The question involves finding the relationship between molar solubility (S) and solubility product (K_sp) for the salt Zr₃(PO₄)₄. The solubility product is an equilibrium constant for the dissolution of a sparingly soluble salt.

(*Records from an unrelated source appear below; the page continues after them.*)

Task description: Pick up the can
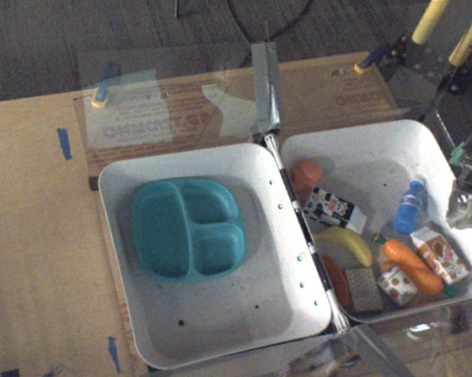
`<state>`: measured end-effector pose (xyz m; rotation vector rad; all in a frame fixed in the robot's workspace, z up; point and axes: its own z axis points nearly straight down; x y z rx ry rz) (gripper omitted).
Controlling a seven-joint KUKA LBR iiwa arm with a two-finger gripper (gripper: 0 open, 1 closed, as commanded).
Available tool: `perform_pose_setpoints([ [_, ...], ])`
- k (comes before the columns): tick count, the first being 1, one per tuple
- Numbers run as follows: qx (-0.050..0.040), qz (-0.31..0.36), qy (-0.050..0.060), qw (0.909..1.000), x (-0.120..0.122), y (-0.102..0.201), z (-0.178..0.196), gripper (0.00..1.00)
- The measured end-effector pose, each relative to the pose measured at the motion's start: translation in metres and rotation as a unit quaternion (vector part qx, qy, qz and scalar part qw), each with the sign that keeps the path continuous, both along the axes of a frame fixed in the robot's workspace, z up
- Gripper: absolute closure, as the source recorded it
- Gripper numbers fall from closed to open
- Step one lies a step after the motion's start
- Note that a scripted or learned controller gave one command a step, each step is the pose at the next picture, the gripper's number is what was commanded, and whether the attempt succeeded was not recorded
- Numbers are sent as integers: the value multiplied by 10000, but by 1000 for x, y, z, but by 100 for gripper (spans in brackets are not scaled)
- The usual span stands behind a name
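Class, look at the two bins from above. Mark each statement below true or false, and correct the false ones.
1. A teal tray lies in the left bin. True.
2. The banana is in the left bin. False: it lies in the right bin, near the divider.
3. A blue bottle is in the right bin. True.
4. The carrot lies on the teal tray. False: it lies in the right bin, between two small cartons.
5. The teal tray has several compartments. True.
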<state>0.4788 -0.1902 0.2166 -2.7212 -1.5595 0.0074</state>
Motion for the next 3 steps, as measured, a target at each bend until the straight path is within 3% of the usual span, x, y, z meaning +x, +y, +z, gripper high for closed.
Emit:
perform_pose_setpoints([
  [1, -19, -617, -13, 9981, 25, 55, 29, 100],
  [2, -24, -948, -9, 9955, 1, 50, 69, 100],
  [3, -33, -2283, -8, 9736, 5, 41, 70, 100],
])
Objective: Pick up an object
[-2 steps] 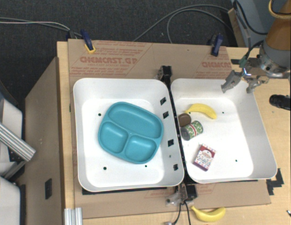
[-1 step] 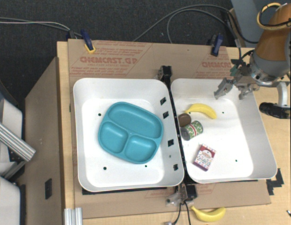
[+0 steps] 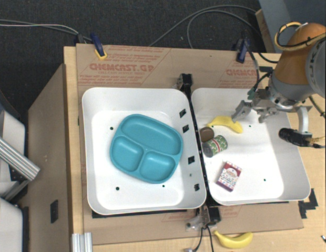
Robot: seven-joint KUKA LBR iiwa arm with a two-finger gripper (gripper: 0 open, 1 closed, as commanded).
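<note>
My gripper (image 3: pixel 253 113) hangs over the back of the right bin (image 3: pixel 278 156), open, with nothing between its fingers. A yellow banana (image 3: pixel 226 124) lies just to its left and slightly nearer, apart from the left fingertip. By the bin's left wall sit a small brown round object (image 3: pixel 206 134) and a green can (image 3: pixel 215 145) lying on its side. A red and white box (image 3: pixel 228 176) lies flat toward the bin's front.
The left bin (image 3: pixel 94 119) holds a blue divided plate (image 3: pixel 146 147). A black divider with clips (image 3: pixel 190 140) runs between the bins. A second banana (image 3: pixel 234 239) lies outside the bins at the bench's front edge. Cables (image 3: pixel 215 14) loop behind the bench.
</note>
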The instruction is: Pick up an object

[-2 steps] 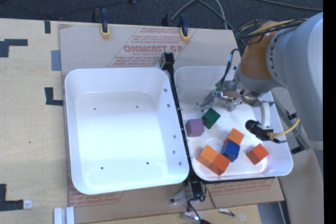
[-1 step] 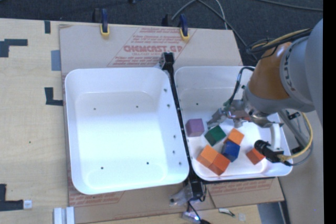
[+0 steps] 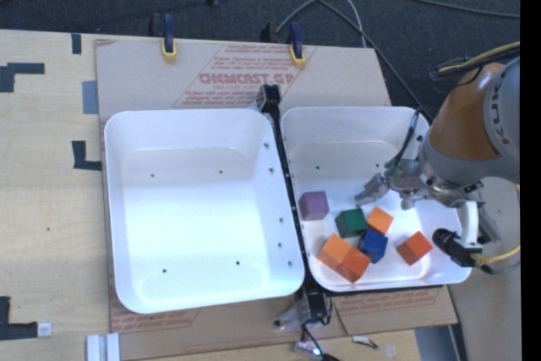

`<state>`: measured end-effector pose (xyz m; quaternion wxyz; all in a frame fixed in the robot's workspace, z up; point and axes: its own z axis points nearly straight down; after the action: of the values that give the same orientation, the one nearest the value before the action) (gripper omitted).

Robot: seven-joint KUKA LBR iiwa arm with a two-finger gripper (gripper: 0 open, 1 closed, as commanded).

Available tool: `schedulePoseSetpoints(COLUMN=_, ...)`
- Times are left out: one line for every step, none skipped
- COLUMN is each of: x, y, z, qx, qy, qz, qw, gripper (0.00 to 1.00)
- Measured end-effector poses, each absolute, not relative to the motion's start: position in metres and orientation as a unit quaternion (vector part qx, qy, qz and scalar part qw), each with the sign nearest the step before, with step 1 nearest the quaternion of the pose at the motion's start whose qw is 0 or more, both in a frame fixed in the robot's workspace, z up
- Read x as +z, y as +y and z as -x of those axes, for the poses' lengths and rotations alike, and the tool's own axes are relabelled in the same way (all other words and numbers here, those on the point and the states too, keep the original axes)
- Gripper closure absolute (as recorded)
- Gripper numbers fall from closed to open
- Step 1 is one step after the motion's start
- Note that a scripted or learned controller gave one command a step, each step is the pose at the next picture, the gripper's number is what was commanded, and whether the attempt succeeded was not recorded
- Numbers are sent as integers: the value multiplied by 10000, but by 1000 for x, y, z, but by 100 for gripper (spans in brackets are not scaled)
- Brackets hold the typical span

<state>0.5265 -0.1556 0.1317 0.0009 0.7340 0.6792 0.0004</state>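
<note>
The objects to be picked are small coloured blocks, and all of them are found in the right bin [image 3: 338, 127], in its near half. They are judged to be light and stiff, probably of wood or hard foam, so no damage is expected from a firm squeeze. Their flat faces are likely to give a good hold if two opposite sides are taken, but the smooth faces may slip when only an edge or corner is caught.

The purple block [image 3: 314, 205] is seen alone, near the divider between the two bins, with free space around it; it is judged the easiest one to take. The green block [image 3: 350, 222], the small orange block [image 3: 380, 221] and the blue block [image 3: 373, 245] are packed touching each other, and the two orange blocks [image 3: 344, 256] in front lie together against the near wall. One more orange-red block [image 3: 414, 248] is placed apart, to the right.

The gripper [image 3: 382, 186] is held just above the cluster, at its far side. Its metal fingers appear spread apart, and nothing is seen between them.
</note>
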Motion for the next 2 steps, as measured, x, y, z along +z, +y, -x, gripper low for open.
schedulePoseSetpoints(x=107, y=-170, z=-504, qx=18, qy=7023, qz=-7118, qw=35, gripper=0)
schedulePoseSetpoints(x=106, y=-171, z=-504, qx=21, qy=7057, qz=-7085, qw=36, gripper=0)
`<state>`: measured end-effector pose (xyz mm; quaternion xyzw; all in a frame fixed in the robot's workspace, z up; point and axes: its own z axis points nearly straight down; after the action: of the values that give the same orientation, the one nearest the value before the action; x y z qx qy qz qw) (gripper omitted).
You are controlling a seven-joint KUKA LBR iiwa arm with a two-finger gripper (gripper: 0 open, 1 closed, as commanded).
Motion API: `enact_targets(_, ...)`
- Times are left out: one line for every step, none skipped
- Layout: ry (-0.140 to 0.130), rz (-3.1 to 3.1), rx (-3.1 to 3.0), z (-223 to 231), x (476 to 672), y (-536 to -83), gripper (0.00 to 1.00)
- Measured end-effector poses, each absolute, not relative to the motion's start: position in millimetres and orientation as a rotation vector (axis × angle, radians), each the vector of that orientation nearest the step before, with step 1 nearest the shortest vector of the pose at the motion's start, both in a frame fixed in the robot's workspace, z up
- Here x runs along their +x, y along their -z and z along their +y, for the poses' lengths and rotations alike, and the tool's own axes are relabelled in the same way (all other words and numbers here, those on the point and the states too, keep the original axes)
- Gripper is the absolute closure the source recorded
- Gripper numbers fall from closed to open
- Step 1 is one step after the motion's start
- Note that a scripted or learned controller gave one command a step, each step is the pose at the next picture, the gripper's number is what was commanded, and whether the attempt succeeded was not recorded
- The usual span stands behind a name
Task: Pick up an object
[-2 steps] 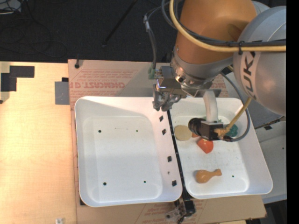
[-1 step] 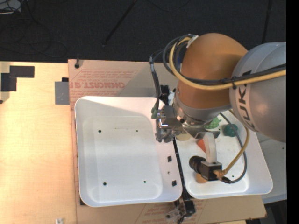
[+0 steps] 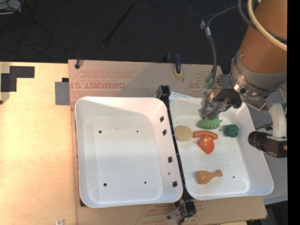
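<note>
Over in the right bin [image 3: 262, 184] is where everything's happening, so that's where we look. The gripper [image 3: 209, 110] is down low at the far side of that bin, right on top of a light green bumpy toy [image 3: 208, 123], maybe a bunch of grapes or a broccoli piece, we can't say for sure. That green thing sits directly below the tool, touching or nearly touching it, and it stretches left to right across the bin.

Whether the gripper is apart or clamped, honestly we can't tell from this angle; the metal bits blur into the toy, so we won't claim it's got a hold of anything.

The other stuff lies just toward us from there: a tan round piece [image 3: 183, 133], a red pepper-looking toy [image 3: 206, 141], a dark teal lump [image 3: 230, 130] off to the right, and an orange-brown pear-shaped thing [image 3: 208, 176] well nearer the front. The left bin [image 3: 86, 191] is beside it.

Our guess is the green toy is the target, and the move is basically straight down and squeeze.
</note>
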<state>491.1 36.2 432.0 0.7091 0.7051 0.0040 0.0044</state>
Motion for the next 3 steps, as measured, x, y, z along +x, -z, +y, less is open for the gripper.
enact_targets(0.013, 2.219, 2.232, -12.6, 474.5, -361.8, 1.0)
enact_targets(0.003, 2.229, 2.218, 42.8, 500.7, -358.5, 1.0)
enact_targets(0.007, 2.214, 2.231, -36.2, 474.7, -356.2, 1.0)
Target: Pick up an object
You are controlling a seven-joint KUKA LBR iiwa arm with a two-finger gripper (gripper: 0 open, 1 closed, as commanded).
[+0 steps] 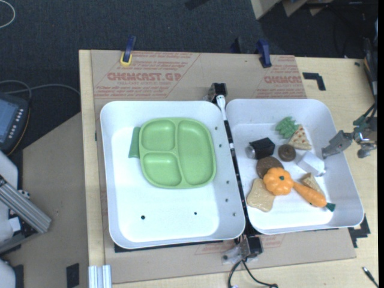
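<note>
The right bin (342, 188) holds several small objects. Among them are an orange pumpkin-shaped toy (277, 180), an orange carrot (310, 193), a tan toast-like piece (260, 197) and a black block (261, 146). A green leafy toy (287, 125) and a pizza-slice wedge (301, 138) lie nearer the bin's far side. My gripper (351, 141) hangs over the right rim of this bin, at the view's right side. It is open, with nothing between its fingers. Its left fingertip (336, 143) is just right of a small pale object (312, 162).
The left bin (120, 209) holds a green three-compartment plate (177, 152) with a green flap (133, 143) sticking out at its left. Two brown round pieces (287, 153) (268, 164) crowd the middle of the right bin. Clamps (126, 51) (263, 53) grip the board's far edge.
</note>
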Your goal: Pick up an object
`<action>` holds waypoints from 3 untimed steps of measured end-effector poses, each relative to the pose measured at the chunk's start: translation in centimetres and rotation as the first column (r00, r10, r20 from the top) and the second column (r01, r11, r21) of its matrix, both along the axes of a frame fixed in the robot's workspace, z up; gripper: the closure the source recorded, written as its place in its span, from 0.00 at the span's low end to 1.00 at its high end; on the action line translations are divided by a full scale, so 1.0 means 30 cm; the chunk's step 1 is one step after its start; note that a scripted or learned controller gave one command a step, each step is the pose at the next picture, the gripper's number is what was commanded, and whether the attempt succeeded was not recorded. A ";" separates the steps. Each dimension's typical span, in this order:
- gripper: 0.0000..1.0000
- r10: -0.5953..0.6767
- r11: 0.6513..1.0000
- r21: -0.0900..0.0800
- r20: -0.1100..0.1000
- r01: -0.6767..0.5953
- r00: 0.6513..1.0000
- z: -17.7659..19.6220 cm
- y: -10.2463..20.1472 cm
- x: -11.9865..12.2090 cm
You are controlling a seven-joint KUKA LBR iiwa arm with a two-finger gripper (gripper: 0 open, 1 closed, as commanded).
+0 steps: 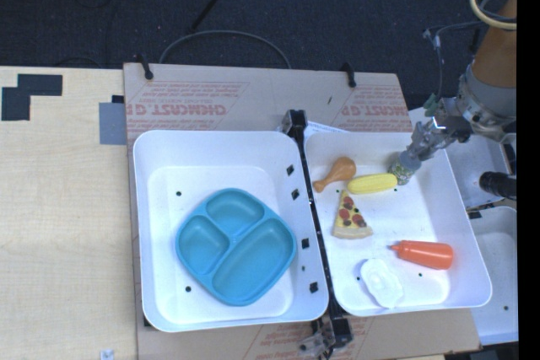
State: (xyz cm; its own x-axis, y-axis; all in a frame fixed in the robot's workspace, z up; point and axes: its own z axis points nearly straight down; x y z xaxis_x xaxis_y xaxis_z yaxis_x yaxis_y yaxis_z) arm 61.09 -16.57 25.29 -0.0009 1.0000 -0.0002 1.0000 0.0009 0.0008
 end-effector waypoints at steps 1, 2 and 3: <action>1.00 0.003 1.000 0.002 -0.003 -0.003 1.000 0.019 0.166 0.003; 1.00 0.003 1.000 0.002 -0.005 -0.003 1.000 -0.021 0.336 -0.008; 1.00 0.004 1.000 0.002 -0.006 -0.004 1.000 -0.066 0.527 0.015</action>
State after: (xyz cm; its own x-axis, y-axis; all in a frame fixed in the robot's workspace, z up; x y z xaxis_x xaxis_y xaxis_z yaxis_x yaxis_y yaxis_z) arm 61.54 -0.75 23.31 -0.0045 1.0000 0.0020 1.0000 0.0045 -0.0056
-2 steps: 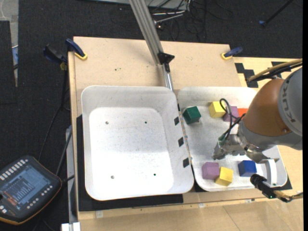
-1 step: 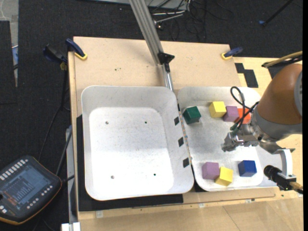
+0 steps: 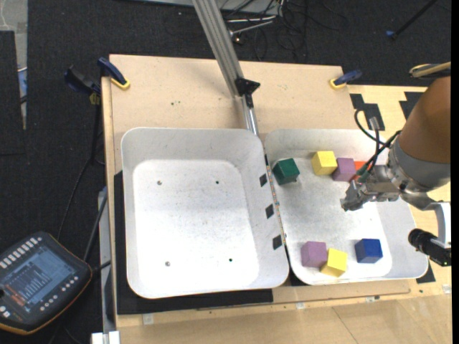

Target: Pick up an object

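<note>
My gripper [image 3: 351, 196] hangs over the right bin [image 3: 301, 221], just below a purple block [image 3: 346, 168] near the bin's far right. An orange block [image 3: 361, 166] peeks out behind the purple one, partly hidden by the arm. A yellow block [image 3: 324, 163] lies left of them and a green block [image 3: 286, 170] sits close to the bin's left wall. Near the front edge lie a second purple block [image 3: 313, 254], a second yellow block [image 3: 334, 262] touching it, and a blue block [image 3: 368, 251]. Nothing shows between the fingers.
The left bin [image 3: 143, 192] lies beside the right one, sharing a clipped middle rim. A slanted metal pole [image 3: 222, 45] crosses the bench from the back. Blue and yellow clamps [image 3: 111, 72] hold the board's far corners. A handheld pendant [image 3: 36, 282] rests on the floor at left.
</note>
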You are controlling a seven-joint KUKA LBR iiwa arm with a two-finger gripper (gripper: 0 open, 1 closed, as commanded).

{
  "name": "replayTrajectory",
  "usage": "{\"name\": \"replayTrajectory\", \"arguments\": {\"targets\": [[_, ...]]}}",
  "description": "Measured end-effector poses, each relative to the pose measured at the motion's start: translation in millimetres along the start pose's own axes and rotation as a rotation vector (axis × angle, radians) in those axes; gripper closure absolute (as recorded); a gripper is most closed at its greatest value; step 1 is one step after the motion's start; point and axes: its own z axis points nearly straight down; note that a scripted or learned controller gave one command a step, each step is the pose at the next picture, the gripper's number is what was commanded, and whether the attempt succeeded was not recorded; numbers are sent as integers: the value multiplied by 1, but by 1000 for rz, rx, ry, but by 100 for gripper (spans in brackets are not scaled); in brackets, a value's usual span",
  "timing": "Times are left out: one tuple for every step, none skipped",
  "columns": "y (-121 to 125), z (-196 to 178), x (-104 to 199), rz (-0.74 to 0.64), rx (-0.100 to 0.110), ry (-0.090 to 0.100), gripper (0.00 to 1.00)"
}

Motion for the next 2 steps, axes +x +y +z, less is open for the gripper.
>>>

Step 1: Write the Dissolution Reaction
The salt dissociates in water as: ${\mathrm{Zr}}_3{\left(\mathrm{PO}4\right)}_4\left(\mathrm{s}\right)\rightleftharpoons 3{\mathrm{Zr}}^{4+}\left(\mathrm{aq}\right)+4{\mathrm{PO}}_4{3-}^{\left(\mathrm{aq}\right)}$

Step 2: Express the Solubility Product (K_sp)
The K_sp expression is the product of the concentrations of the ions, each raised to the power of their stoichiometric coefficients. ${\mathrm{K}}_{\mathrm{sp}}={\left[{\mathrm{Zr}}^{4+}\right]}^3\times {[{\mathrm{PO}}_4{3-}^{]}}^4$

Step 3: Relate Ion Concentrations to Molar Solubility (S)
Let S be the molar solubility (mol/L). When one mole of Zr₃(PO₄)₄ dissolves, it produces:

• 3 moles of Zr⁴⁺ ions. Therefore, [Zr⁴⁺] = 3S
• 4 moles of PO₄^3- ions. Therefore, [PO₄^3-] = 4S

Step 4: Substitute into the K_sp Expression
Substitute the concentrations in terms of S into the K_sp expression: ${\mathrm{K}}_{\mathrm{sp}}={\left(3\mathrm{S}\right)}^3\times {\left(4\mathrm{S}\right)}^4$

Step 5: Simplify the Equation
Simplify the powers and constants: ${\mathrm{K}}_{\mathrm{sp}}=3^3{\mathrm{S}}^3\times 4^4{\mathrm{S}}^4=27{\mathrm{S}}^3\times 256{\mathrm{S}}^4=27\times 256\times {\mathrm{S}}^7$
Calculate 27 × 256: $27\times 256=6912$
Therefore: ${\mathrm{K}}_{\mathrm{sp}}=6912{\mathrm{S}}^7$

Step 6: Solve for S in terms of K_sp
Rearrange the equation to solve for S: ${\mathrm{S}}^7=\frac{{\mathrm{K}}_{\mathrm{sp}}}{6912}$
Take the 7th root of both sides: $\mathrm{S}={\left(\frac{{\mathrm{K}}_{\mathrm{sp}}}{6912}\right)}^{1/7}$

Final Answer: The correct relation is $\mathrm{S}={\left(\frac{{\mathrm{K}}_{\mathrm{sp}}}{6912}\right)}^{1/7}$

Related Topics and Formulae

Solubility Product (K_sp): For a general salt A_xB_y that dissociates as A_xB_y(s) ⇌ xA^y+(aq) + yB^x-(aq), the K_sp is given by K_sp = [A^y+]^x[B^x-]^y. If the molar solubility is S, then [A^y+] = xS and [B^x-] = yS. Substituting these, we get K_sp = (xS)^x(yS)^y = x^xy^yS^(x+y). The relationship becomes S = (K_sp / (x^xy^y))^1/(x+y).

Molar Solubility: It is the number of moles of a solute that can be dissolved per liter of solution before the solution becomes saturated.